Estonian Mathematical Olympiad

Denote the value of the given expression by $k$. We know that $2024=2^3\cdot 11\cdot 23$ and $CC=C\cdot 11$. In a perfect square, all prime exponents are even. Thus one of the numbers $AB$, $BA$, $CC$ must be divisible by $23$. This cannot be $CC$, so let it be $AB$ without loss of generality (the other option is symmetrical). The two-digit multiples of $23$ are $23$, $46$, $69$ and $92$.

If $AB=23$, then $BA=32=2^5$, so $k=2^8\cdot 11^2\cdot 23^2\cdot C$. Then $k$ is a perfect square iff $C$ is a perfect square, meaning $C=1$, $C=4$ or $C=9$. The sum $A+B+C$ is $6$, $9$ or $14$ respectively.

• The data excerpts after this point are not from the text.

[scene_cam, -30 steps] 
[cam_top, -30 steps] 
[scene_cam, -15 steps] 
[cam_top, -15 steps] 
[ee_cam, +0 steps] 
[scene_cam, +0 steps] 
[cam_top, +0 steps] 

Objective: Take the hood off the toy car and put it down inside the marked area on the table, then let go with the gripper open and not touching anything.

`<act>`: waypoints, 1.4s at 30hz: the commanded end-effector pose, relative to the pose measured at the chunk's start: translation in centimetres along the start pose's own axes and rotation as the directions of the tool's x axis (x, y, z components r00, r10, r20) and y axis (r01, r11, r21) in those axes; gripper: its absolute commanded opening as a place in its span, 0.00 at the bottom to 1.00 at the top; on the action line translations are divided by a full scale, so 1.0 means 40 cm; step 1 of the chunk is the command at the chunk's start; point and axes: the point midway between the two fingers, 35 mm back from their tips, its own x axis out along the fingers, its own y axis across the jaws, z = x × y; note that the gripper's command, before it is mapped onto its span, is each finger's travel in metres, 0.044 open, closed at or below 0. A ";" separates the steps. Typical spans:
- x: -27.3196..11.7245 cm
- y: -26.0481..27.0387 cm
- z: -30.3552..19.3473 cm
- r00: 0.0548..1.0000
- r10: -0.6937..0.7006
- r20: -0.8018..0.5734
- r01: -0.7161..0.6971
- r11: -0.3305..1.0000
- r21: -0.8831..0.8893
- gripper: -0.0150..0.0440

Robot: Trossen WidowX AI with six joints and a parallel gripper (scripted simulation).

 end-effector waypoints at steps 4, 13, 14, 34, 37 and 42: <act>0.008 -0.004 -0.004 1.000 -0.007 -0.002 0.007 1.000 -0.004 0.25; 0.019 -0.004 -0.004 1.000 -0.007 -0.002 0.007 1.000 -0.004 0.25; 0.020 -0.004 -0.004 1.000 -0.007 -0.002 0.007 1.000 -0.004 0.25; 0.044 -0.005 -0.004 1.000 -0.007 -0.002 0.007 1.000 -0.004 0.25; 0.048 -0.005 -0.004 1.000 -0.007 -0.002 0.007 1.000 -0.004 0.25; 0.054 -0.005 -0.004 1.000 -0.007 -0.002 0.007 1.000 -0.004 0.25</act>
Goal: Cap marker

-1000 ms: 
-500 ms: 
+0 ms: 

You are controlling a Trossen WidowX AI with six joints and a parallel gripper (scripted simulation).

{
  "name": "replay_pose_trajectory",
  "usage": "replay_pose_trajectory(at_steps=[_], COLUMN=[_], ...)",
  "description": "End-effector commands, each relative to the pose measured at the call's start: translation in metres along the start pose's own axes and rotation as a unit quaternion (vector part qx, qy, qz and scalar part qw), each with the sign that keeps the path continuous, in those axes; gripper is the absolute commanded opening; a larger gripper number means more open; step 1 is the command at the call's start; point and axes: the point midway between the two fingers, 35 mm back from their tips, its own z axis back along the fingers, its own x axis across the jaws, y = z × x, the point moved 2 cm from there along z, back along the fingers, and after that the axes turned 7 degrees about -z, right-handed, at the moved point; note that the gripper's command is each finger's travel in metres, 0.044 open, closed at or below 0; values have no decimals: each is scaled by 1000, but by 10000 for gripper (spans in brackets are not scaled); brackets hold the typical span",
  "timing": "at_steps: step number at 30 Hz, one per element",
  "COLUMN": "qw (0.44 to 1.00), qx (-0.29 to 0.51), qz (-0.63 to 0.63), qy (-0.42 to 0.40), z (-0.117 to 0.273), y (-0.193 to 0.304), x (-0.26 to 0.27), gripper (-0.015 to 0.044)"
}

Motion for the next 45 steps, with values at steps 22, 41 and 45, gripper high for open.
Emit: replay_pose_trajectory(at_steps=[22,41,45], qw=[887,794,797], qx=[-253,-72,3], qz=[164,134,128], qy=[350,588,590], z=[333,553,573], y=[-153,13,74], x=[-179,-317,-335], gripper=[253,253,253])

If $AB=46$, then $BA=64=2^6$, so $k=2^{10}\cdot 11^2\cdot 23^2\cdot C$. Then $k$ is a perfect square iff $C$ is a perfect square, meaning $C=1$ or $C=9$ (the digit $4$ is already in use). The sum $A+B+C$ is $11$ or $19$ respectively.

If $AB=69$, then $BA=96=2^5\cdot 3$, so $k=2^8\cdot 3^2\cdot 11^2\cdot 23^2\cdot C$. Then $k$ is a perfect square iff $C$ is a perfect square, meaning $C=1$ or $C=4$ (the digit $9$ is already in use). The sum $A+B+C$ is $16$ or $19$ respectively.

If $AB=92$, then $BA=29$, so $k=2^5\cdot 11^2\cdot 23^2\cdot 29\cdot C$. This cannot be a perfect square, as $C$ cannot be divisible by $29$.

The sum $A+B+C$ can thus obtain $6$ different values ($19$ was present in two different cases).